BEGIN Excerpted data

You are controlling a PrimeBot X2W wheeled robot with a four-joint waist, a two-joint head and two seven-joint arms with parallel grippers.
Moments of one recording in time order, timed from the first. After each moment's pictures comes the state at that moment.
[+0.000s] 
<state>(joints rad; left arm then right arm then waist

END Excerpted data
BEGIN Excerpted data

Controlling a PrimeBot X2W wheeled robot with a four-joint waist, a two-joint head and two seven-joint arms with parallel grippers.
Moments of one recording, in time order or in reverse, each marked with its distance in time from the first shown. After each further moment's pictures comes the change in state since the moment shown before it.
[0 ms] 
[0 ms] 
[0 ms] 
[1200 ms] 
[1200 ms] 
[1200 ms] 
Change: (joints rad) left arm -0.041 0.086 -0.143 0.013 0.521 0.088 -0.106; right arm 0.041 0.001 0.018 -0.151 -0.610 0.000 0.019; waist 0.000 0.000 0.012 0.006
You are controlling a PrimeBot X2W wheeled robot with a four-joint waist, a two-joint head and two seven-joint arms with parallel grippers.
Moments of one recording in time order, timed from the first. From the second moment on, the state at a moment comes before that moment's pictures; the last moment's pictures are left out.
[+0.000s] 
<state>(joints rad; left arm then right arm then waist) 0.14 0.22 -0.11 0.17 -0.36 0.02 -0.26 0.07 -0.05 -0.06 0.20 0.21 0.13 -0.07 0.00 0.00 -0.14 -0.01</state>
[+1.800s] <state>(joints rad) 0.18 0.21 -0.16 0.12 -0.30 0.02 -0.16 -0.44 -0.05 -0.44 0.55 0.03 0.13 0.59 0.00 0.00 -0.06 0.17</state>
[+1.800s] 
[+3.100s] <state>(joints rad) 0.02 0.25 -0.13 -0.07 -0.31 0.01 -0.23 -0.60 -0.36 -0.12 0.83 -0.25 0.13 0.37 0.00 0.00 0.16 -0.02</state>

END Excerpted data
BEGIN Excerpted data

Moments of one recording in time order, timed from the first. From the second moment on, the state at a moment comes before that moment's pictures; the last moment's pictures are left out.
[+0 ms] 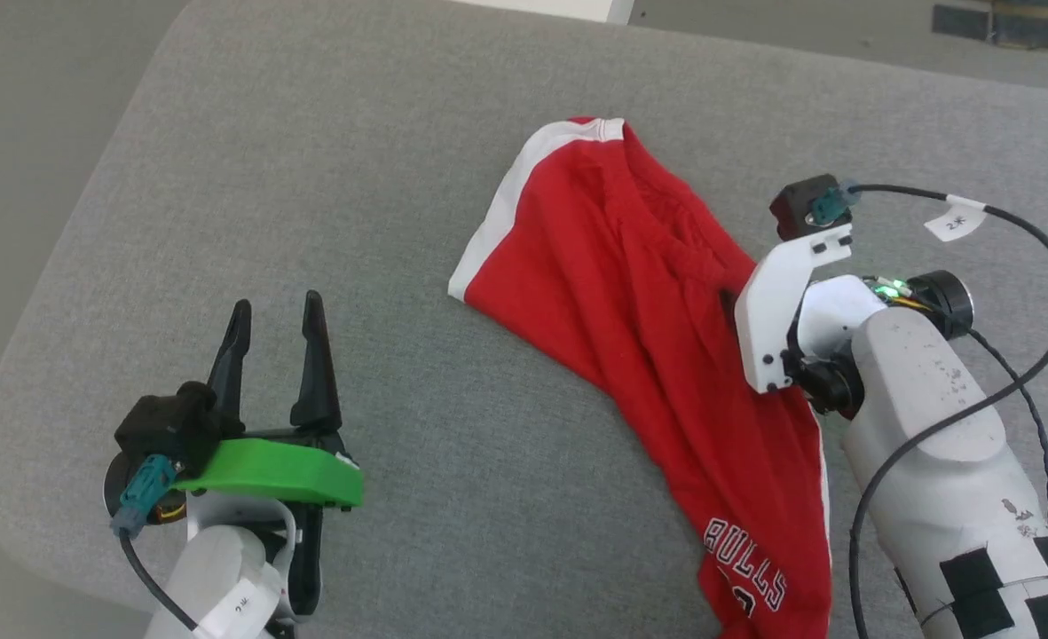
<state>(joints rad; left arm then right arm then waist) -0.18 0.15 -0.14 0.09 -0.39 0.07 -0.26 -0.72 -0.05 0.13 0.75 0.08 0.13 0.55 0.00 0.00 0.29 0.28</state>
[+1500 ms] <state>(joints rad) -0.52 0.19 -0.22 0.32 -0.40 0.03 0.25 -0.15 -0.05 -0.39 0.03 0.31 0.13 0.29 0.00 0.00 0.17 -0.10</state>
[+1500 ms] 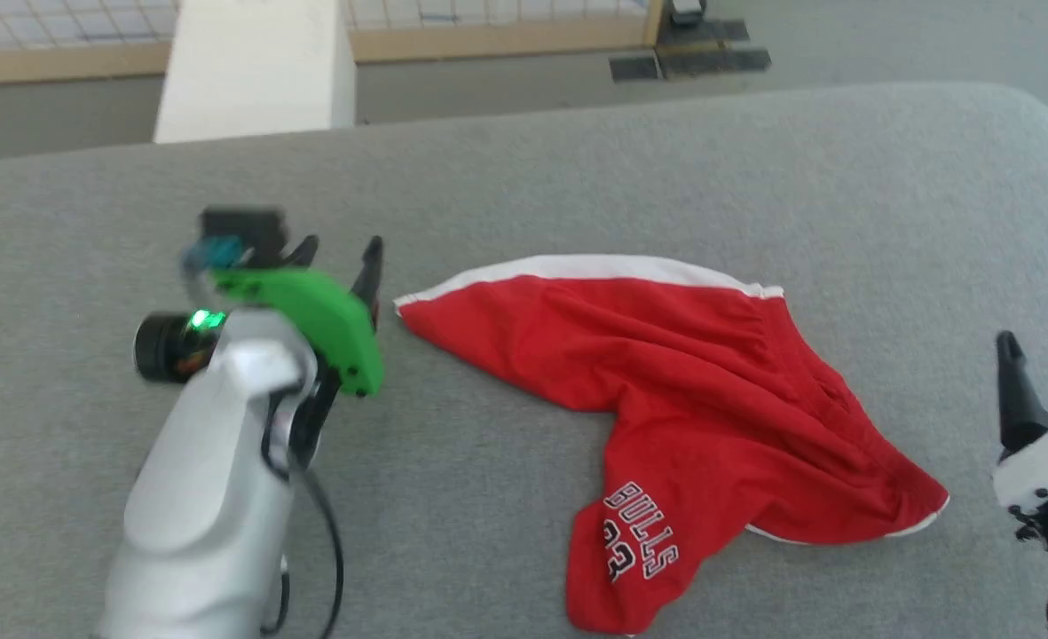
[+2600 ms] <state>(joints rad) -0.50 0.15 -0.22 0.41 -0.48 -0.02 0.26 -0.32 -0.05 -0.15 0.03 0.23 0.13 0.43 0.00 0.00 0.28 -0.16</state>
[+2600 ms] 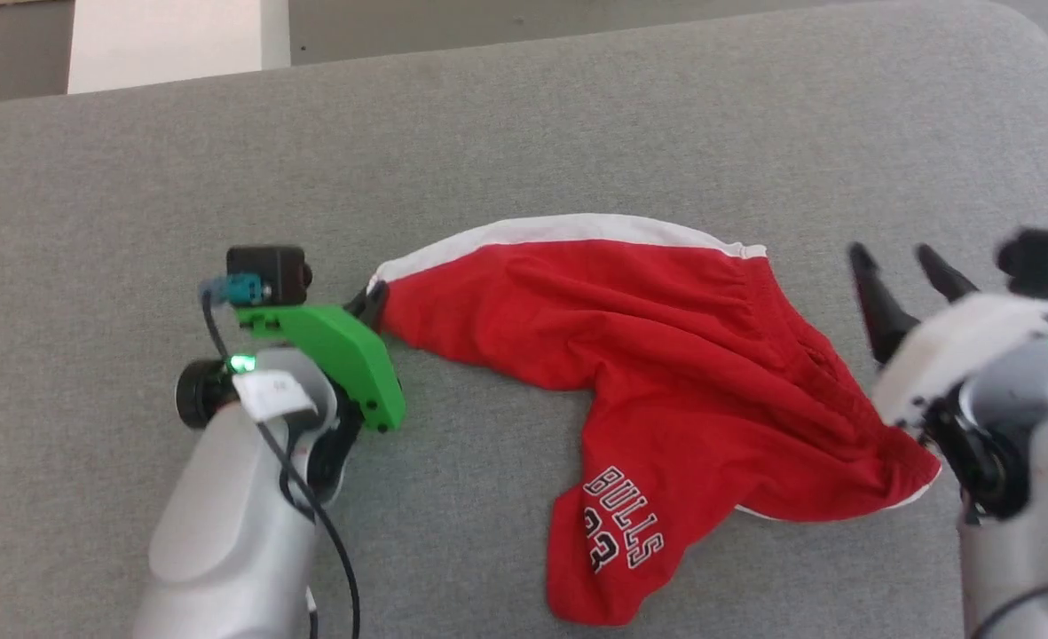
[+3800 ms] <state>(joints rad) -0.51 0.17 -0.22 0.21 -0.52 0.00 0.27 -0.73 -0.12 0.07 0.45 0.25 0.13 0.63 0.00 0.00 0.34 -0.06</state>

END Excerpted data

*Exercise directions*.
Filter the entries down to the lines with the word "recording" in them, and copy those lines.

*Written response*.
Moments of one recording in time order, timed from the first. After each moment's pictures comes the state at that moment.
Moments of one recording, in time order or in reverse, each marked with its distance in time from the first shown. After each further moment's pictures comes the change in state since the moment shown before it.
Moments of one recording in time order, timed from the first. From the second moment on, the state at a moment comes before that moment's pictures; the last moment's pictures are left out.
Moments of one recording in time order, timed from the first. From the second moment on, the state at a moment comes before that moment's pictures; the last moment's pictures are left out.

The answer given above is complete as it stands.